* TASK DIRECTIONS: Determine how many lines in the listing contain the string "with". Only that number goes in the answer.

* MATERIAL PROVIDED:
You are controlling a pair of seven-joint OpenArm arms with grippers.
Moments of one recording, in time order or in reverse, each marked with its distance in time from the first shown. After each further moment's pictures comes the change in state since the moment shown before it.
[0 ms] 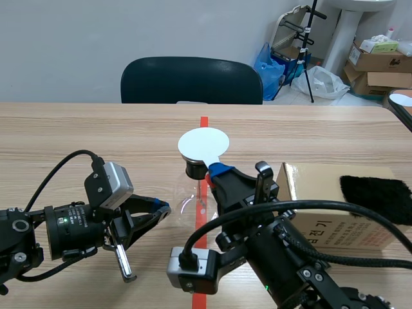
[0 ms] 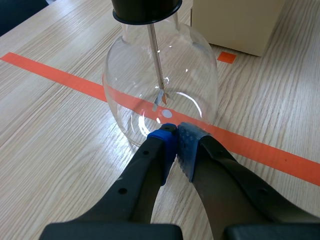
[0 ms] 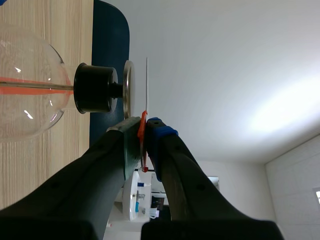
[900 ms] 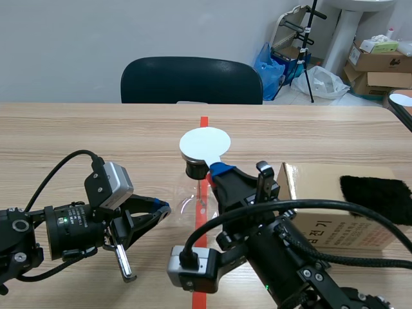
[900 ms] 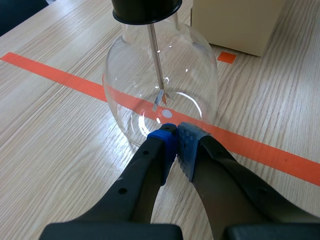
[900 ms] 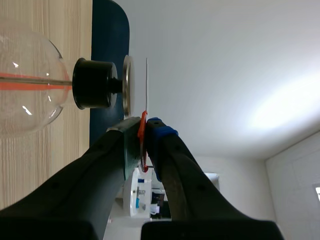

* EXERCISE ANSWER: 2